> _WHAT YOU WILL DO_:
Your task is to write out every line of the data exactly. Drop the pictures.
# # # # #
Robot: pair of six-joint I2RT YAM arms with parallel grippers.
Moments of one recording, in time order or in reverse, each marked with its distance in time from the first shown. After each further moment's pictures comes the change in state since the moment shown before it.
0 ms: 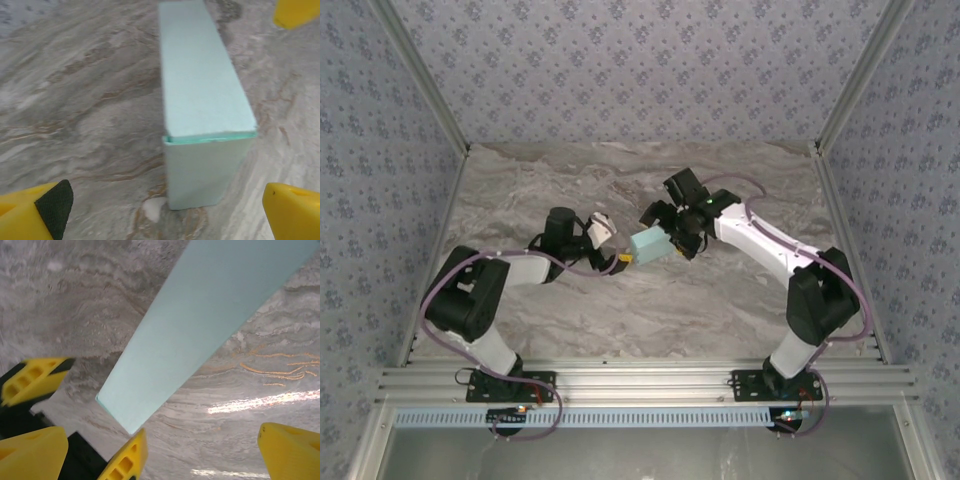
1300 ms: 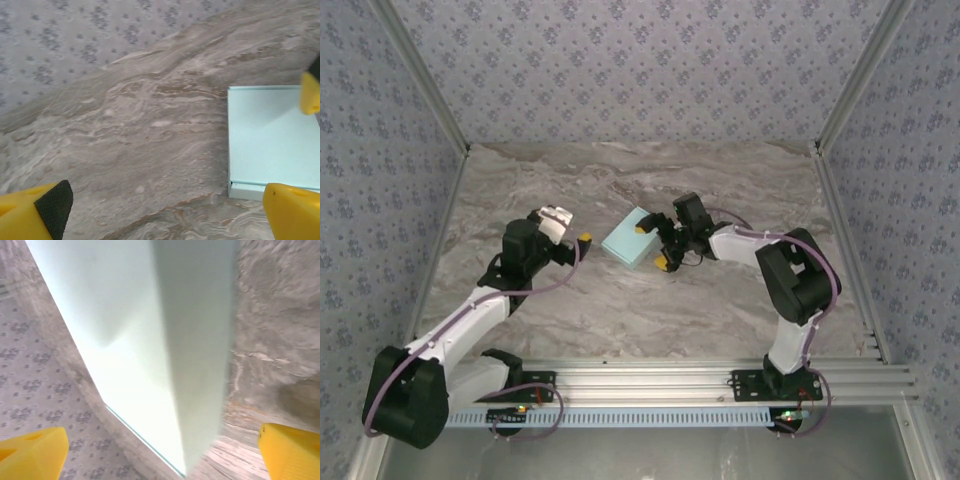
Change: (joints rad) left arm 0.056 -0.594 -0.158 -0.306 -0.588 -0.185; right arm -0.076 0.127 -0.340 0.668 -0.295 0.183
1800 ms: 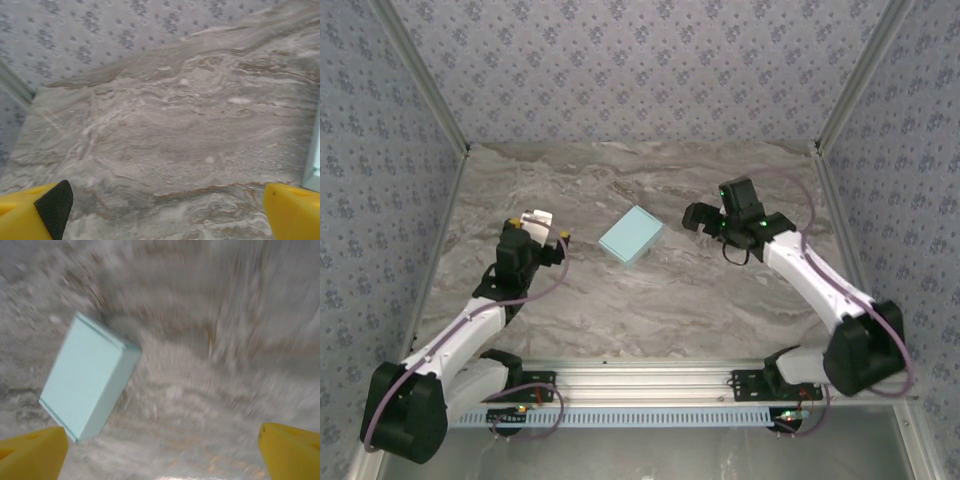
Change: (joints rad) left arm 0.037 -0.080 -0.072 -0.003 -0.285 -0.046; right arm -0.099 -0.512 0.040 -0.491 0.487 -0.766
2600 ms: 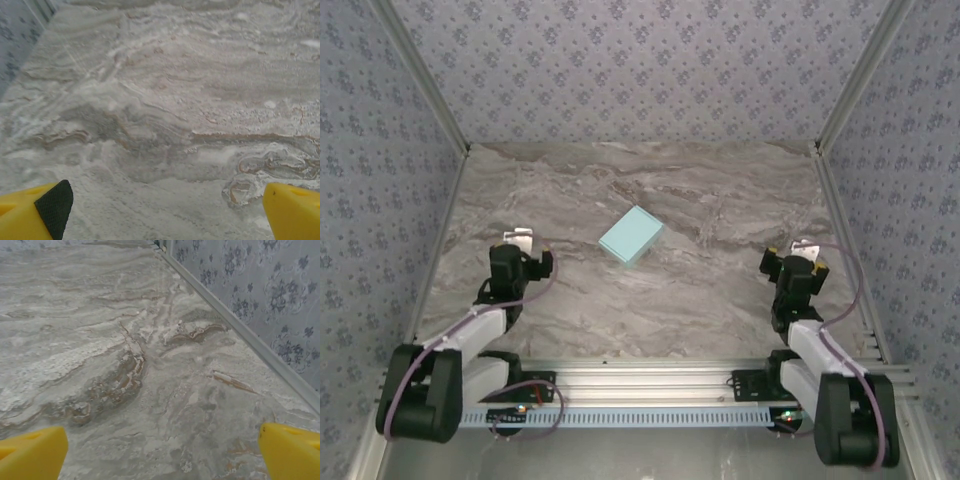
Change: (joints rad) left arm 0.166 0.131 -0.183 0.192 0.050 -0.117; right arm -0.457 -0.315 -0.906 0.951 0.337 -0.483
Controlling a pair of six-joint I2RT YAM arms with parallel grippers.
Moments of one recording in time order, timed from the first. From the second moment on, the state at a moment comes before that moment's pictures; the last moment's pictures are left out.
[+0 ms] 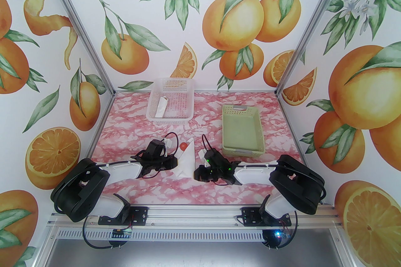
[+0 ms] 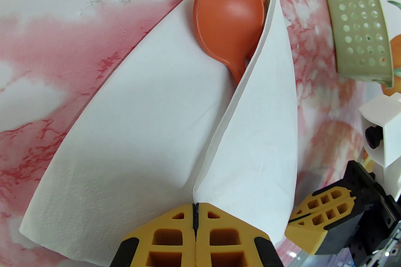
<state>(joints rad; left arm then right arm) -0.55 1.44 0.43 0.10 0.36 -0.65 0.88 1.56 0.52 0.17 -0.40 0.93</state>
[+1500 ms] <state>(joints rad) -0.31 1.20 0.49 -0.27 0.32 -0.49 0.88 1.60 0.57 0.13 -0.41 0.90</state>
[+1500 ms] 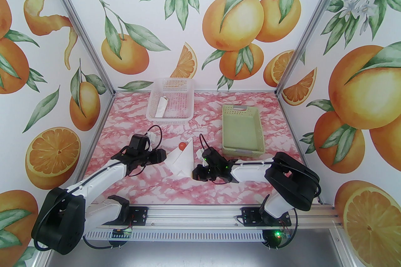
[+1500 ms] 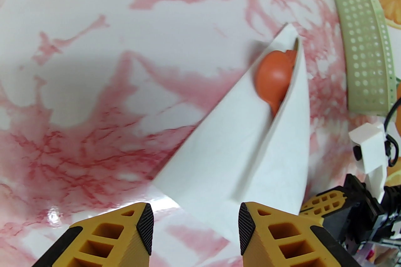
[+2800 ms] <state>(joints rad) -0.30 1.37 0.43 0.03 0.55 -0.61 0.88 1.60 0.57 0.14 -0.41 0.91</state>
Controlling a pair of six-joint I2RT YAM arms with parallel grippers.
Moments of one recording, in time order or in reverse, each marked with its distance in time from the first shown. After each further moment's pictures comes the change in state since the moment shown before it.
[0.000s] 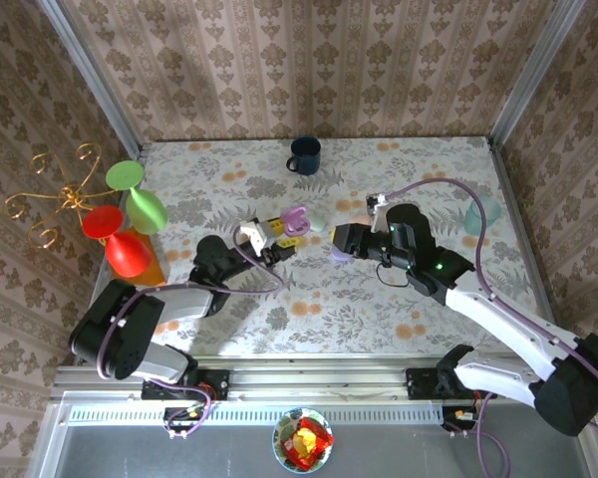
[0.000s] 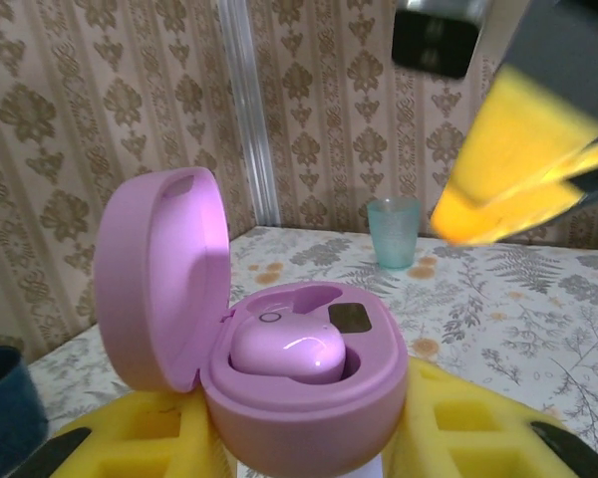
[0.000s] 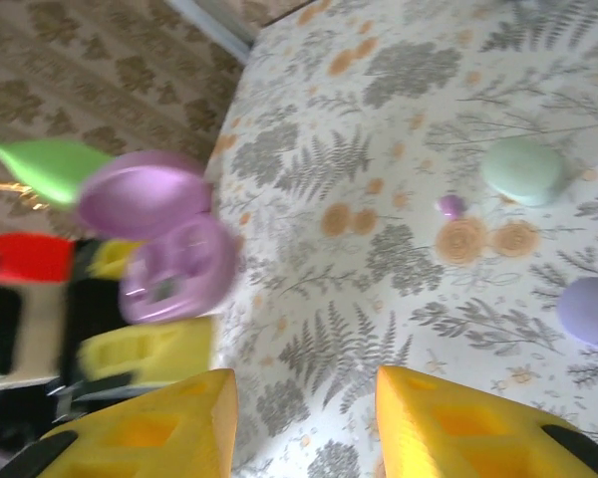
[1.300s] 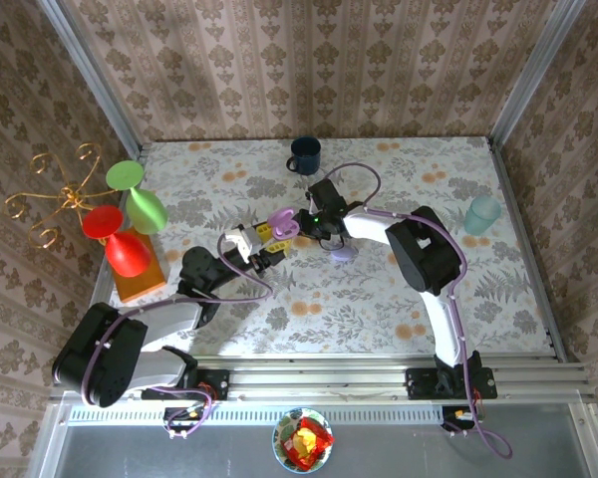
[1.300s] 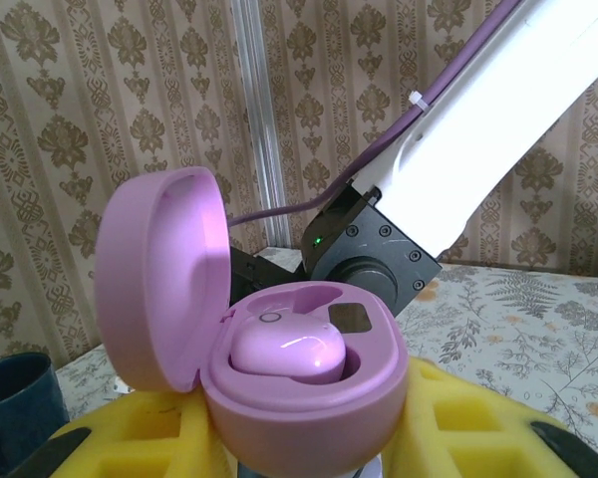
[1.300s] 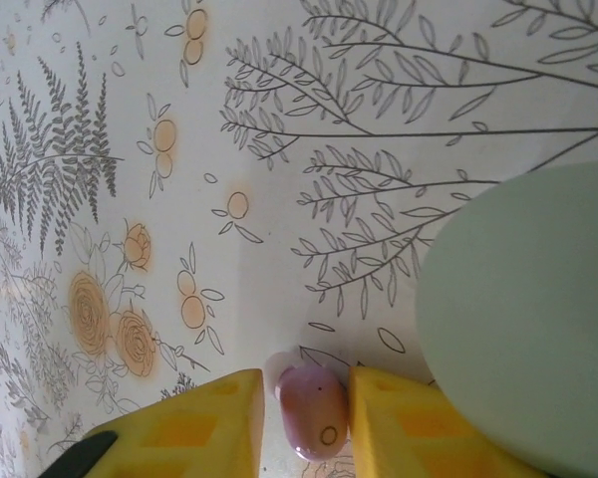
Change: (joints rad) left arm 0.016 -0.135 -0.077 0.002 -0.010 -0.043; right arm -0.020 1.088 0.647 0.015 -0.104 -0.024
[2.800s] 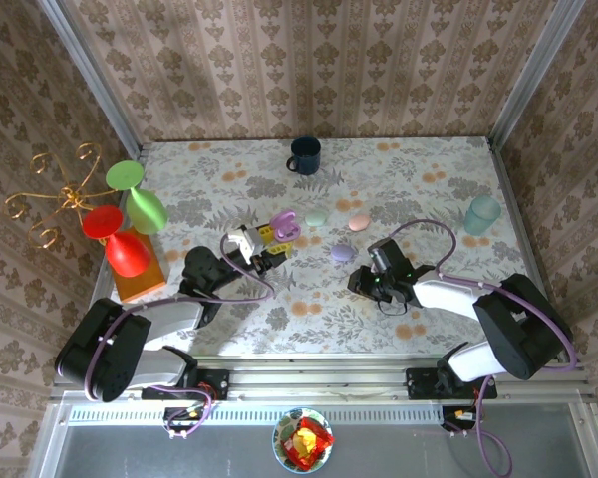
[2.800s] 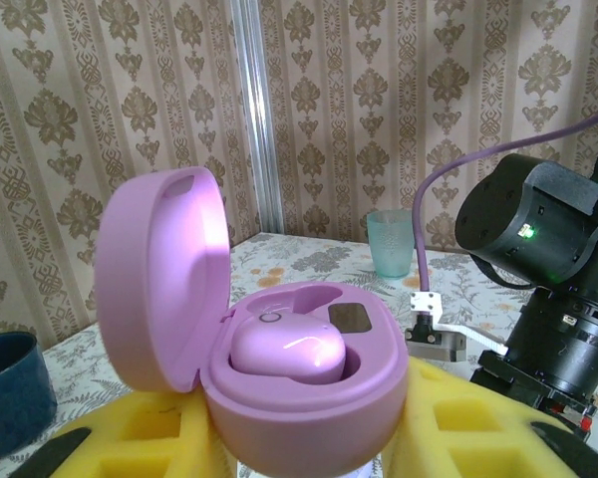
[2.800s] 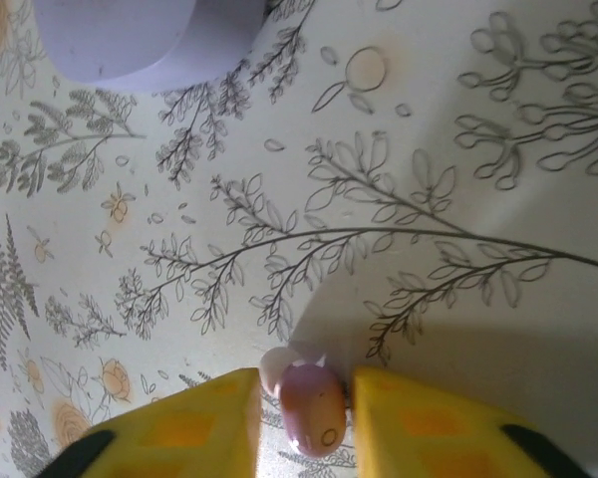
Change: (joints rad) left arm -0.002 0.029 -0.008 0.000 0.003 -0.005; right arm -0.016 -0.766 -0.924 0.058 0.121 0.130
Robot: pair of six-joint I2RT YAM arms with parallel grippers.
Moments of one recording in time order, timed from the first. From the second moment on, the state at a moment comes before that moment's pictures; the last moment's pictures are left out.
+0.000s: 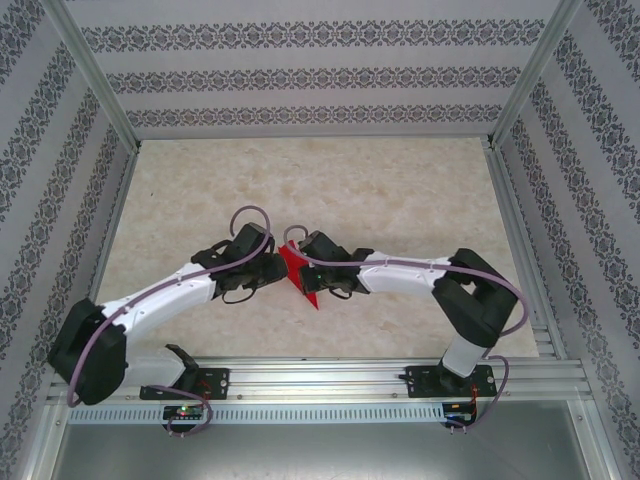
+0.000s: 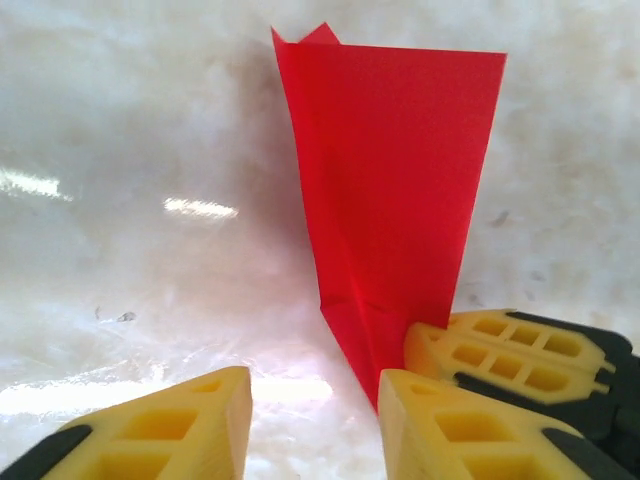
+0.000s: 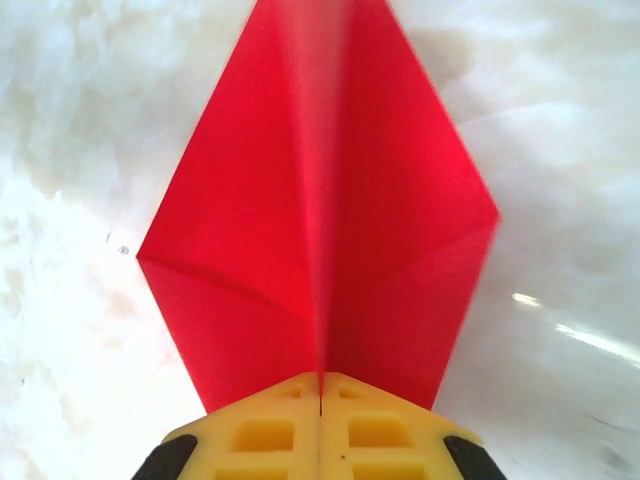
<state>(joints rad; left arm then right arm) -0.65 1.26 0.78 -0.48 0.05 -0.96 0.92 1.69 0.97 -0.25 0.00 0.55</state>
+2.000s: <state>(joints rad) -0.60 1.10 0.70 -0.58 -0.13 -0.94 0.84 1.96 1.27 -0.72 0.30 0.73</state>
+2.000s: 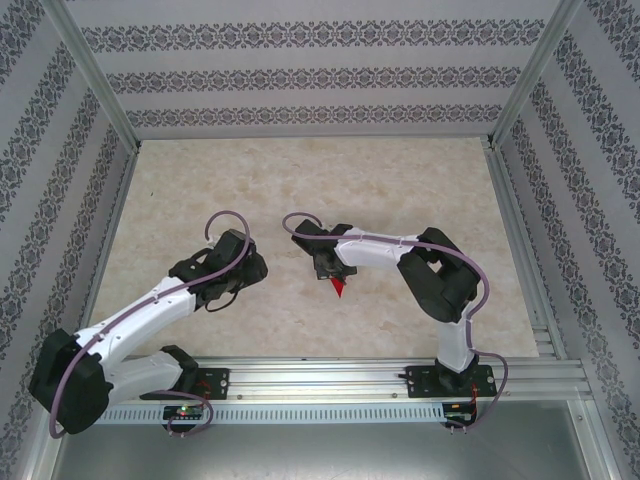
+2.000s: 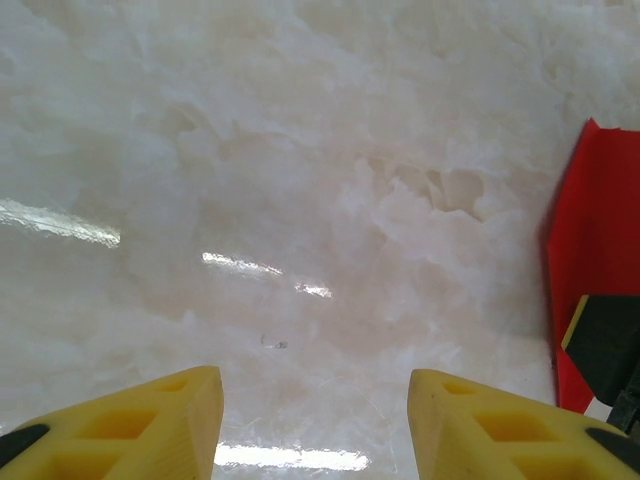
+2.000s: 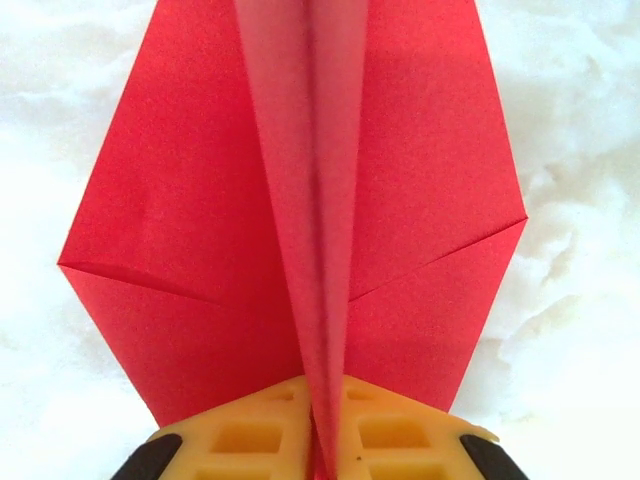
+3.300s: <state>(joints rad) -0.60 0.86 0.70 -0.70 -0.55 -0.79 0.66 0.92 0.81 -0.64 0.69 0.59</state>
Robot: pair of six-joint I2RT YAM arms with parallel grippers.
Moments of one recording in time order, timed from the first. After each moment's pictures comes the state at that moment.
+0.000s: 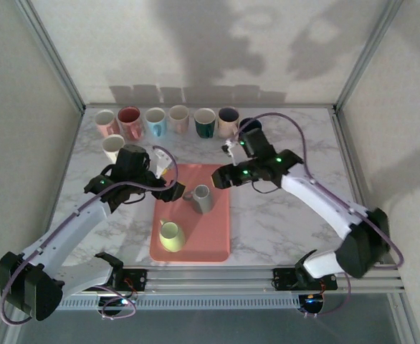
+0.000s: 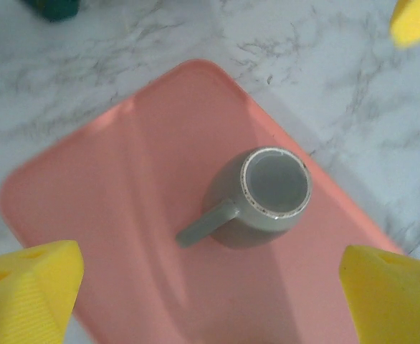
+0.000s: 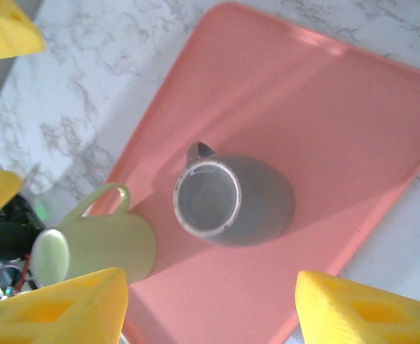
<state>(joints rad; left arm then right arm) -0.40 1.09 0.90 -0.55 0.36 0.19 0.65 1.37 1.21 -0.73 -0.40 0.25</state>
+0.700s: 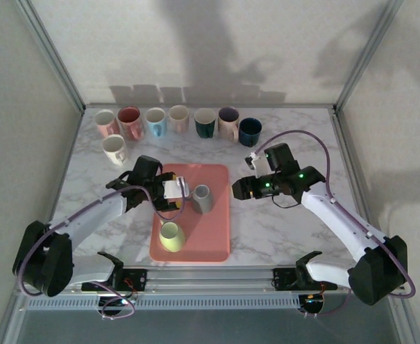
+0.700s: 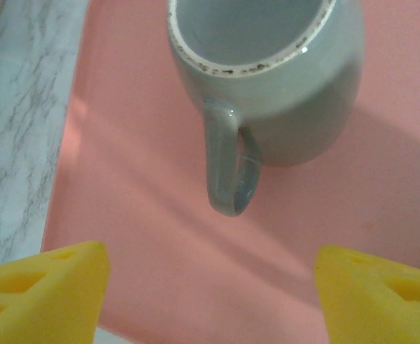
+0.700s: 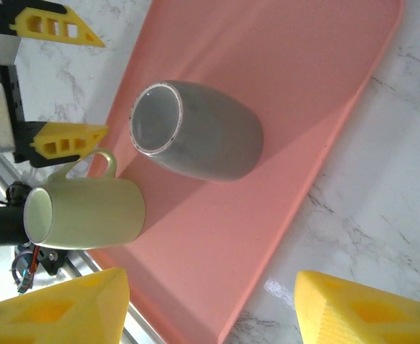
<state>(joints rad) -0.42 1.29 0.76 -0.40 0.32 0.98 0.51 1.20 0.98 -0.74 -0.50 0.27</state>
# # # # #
> _EXPECTED ANSWER_:
Robot: pair of six-joint I2RT YAM arms with parallel grippers.
Moments of one recording, in time order or in reverse, each marked with its distance in time from the first shown. After each further moment's pictures comes the change in state since the moment shown before it.
0 ms: 
1300 ms: 
Change: (joints rad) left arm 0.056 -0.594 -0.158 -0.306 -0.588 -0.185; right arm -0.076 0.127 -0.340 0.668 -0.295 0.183
1800 ms: 
Change: (joints rad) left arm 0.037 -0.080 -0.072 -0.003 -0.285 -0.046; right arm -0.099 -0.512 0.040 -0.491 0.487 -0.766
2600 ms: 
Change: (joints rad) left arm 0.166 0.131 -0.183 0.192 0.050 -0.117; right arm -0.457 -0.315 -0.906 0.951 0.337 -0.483
Controlling a pair of six-joint I2RT YAM arms with parallel grippers.
Moments of one recording in time order, timed from the first. From the second moment on, the state at a moment comes before that moment's pictures; the last moment's pictures are left out.
[+0 ms] 
[+0 ms] 
<state>(joints rad; left arm then right arm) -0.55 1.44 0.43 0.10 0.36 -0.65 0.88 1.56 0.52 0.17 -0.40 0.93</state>
[+1500 ms] <state>(joints rad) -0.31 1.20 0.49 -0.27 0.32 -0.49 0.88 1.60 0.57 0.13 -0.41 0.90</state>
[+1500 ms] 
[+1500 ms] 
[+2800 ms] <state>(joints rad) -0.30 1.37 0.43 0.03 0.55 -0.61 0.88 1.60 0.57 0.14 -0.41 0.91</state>
Controlling a pair of six-joint I2RT YAM arms with parallel grippers.
Moments of one recording, in time order or in reverse, each marked with its distance in time from the first shown. After each further moment's pictures comes the change in state since the moment shown before it.
[0.000s] 
[0.000s] 
[0.000s] 
[1.300s] 
[1.300s] 
[1.300s] 
Change: (joints rad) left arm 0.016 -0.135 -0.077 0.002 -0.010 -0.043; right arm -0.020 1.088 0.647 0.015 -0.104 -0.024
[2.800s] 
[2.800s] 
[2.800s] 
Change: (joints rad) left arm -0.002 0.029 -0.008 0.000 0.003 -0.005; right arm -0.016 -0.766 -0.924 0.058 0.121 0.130
Robot: pair of six-joint I2RT YAM arms with parallel grippers.
Moments of one recording in time order, timed from the first. From the second moment on, the state at a moment comes before that moment's pictures; the last moment's pictures are left out.
+0.000s: 
+0.000s: 
+0.000s: 
<state>(joints rad; left arm then right arm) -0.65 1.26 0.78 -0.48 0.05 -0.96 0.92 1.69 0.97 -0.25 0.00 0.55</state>
+2.000s: <state>(joints rad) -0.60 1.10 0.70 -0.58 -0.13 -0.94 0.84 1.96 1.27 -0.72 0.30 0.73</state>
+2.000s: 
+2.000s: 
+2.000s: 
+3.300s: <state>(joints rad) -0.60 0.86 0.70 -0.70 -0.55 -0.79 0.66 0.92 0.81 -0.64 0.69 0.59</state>
Robot: pair of six-joint I2RT YAM arms with parallel grippers.
Moments of one recording in time order, timed from the first. After each moment's pictures comes the state at that moment.
+0.000s: 
+0.000s: 
+0.000s: 
<state>(joints rad; left arm then right arm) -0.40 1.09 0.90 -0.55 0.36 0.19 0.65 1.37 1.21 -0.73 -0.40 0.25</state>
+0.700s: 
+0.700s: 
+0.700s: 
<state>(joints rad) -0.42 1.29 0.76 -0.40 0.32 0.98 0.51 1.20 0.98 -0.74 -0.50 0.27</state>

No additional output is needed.